### Your task
Send back all of the data, word for word.

### Data
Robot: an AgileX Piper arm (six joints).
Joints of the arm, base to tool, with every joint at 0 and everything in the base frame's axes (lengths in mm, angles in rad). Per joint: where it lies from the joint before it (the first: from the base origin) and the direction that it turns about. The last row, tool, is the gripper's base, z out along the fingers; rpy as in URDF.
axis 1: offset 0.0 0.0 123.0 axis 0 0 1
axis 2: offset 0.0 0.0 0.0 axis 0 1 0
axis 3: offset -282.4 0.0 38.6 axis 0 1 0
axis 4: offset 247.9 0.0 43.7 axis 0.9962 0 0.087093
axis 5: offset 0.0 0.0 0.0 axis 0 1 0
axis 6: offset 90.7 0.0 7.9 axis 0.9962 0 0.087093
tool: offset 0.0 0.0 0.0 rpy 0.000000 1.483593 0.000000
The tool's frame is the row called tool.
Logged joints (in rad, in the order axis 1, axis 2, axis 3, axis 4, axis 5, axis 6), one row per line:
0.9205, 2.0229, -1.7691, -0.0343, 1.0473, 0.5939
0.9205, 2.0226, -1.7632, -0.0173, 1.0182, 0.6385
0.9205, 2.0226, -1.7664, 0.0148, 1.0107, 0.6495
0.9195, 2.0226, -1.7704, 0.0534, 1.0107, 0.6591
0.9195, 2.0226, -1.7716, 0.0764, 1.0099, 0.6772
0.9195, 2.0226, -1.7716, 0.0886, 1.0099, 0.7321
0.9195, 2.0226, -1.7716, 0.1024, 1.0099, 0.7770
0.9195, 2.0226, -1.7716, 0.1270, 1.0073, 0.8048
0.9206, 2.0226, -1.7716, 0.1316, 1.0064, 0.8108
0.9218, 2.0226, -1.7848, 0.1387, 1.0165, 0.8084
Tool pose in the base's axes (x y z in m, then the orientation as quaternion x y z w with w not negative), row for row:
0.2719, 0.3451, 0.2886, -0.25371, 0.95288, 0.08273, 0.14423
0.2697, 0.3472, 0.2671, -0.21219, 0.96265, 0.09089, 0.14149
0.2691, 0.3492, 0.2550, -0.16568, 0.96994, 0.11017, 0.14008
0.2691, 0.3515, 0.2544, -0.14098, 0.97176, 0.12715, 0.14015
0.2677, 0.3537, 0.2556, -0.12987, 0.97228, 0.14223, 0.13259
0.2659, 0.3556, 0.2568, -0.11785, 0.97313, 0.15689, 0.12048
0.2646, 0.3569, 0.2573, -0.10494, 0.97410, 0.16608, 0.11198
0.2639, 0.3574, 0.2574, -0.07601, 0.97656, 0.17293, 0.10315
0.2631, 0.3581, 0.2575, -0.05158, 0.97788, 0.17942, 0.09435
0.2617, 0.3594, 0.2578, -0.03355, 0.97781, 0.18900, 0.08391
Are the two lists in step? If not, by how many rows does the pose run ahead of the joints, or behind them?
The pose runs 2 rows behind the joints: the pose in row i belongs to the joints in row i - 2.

### Solved exercise
Robot: an AgileX Piper arm (six joints).
Joints of the arm, base to tool, with every joint at 0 and everything in the base frame's axes (lengths in mm, angles in rad). Per joint: where it lies from the joint before it (the first: from the base origin) and the direction that it turns about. The last row, tool, is the gripper's base, z out along the fingers; rpy as in URDF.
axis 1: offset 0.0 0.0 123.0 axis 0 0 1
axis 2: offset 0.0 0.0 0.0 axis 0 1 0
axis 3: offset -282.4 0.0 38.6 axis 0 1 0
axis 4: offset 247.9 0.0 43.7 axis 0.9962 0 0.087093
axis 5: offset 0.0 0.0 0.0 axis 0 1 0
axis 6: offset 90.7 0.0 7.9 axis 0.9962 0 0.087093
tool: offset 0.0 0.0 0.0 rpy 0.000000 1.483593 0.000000
The tool's frame is the row called tool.
Logged joints (in rad, in the order axis 1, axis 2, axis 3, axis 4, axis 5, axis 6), one row per line:
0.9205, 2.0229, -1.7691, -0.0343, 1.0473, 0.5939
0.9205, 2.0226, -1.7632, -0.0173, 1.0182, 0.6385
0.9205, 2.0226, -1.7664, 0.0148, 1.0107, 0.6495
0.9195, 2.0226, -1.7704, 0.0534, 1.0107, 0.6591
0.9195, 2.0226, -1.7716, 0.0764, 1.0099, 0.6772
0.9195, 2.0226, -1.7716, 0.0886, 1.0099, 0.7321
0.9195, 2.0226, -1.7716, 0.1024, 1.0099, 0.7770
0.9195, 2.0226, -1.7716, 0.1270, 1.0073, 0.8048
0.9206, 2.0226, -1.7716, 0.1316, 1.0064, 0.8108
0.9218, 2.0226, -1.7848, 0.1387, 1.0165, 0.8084
Tool pose in the base's axes (x y z in m, then the orientation as quaternion x y z w with w not negative), row for row:
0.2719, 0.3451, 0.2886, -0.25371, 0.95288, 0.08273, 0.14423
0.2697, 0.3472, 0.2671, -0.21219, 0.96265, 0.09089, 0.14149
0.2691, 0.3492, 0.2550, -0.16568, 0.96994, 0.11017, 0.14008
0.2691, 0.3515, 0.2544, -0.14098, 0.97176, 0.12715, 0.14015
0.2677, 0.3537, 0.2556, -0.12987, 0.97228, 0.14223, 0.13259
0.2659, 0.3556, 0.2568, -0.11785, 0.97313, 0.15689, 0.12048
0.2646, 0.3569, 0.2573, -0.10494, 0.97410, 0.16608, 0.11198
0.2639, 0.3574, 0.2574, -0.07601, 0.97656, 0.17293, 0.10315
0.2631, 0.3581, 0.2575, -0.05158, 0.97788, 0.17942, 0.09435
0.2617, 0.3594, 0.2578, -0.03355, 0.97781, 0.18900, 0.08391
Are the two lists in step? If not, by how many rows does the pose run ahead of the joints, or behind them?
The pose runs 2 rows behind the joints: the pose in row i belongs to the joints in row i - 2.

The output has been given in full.